> **Your instructions**:
Everything in the listing below must be set down again exactly, apart from the pictures.

> **Data section**:
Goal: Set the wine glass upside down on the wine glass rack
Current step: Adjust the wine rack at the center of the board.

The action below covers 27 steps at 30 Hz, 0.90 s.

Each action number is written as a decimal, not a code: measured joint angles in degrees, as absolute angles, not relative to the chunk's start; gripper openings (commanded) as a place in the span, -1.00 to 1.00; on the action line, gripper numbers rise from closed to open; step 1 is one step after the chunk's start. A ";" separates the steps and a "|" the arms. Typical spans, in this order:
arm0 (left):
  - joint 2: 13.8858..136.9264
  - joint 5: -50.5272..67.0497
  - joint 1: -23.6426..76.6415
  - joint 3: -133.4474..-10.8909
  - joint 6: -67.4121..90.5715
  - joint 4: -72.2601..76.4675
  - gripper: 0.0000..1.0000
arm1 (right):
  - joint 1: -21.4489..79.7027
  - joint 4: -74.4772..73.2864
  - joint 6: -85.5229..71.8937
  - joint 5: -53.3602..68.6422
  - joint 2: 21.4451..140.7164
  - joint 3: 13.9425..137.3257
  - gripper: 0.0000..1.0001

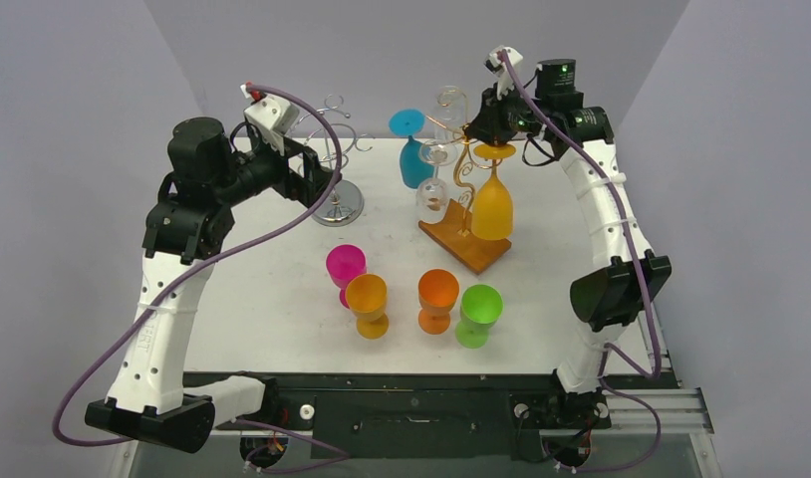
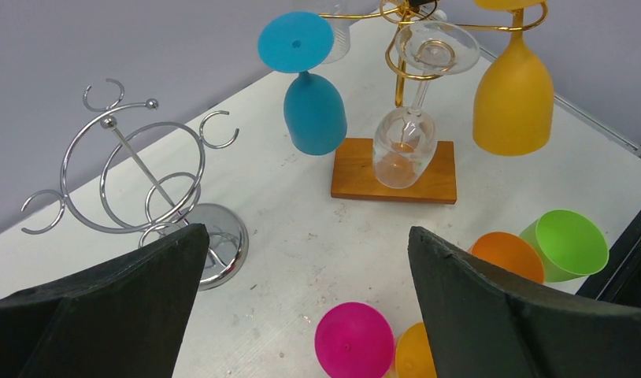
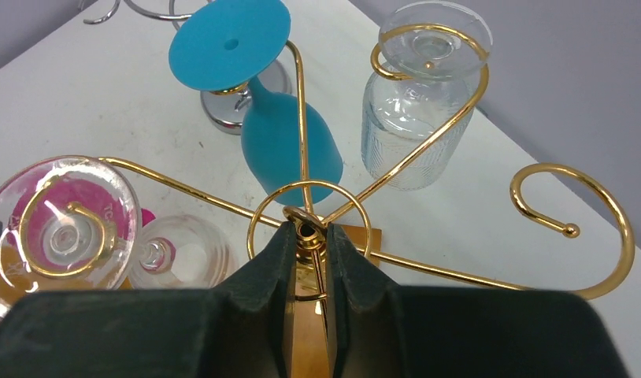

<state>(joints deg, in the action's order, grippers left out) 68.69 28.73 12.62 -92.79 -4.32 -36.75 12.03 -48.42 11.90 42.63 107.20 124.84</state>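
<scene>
The gold wire wine glass rack stands on a wooden base at the back of the table. A blue glass, a yellow glass and two clear glasses hang upside down from it. My right gripper is above it, shut on the top of the gold centre post. One hook hangs bare. Magenta, amber, orange and green glasses stand upright in front. My left gripper is open, holding nothing, high above the magenta glass.
A chrome wire rack on a round base stands at the back left, beside my left gripper; it carries no glass. Grey walls close in the back and sides. The table's right edge runs close behind the yellow glass.
</scene>
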 measured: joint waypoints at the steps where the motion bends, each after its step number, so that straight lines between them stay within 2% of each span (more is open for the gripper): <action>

> **Your solution**:
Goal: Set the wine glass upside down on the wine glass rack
Current step: Adjust the wine rack at the center of the board.

The action below covers 27 steps at 30 Hz, 0.90 s.

Each action number is written as a decimal, not a code: measured joint angles in degrees, as absolute angles, not relative to the chunk's start; gripper openings (commanded) as a place in the span, -1.00 to 1.00; on the action line, gripper numbers rise from closed to open; step 1 is one step after the chunk's start. A ";" separates the steps and a "|" the arms. Typical spans, in this order:
arm0 (left):
  - joint 2: 13.8858..136.9264
  - joint 5: -50.5272..67.0497
  - joint 1: -23.6426..76.6415
  - joint 3: -133.4474..-10.8909
  - joint 6: -67.4121..90.5715
  - joint 4: -72.2601..76.4675
  - gripper: 0.0000..1.0000
arm1 (right):
  - joint 1: -21.4489..79.7027
  - joint 4: -74.4772..73.2864
  - joint 6: -85.5229..71.8937
  - joint 5: -53.3602..68.6422
  - joint 2: 21.4451..140.7164
  - joint 3: 13.9425..137.3257
  - gripper: 0.0000..1.0001


<state>(joints deg, in the action's order, grippers left out) 68.69 28.73 12.62 -92.79 -4.32 -36.75 12.03 -48.42 11.90 42.63 107.20 124.84</state>
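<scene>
The gold wire wine glass rack stands on a wooden base at the back of the table. A blue glass, a yellow glass and two clear glasses hang upside down from it. My right gripper is above it, shut on the top of the gold centre post. One hook hangs bare. Magenta, amber, orange and green glasses stand upright in front. My left gripper is open, holding nothing, high above the magenta glass.
A chrome wire rack on a round base stands at the back left, beside my left gripper; it carries no glass. Grey walls close in the back and sides. The table's right edge runs close behind the yellow glass.
</scene>
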 measured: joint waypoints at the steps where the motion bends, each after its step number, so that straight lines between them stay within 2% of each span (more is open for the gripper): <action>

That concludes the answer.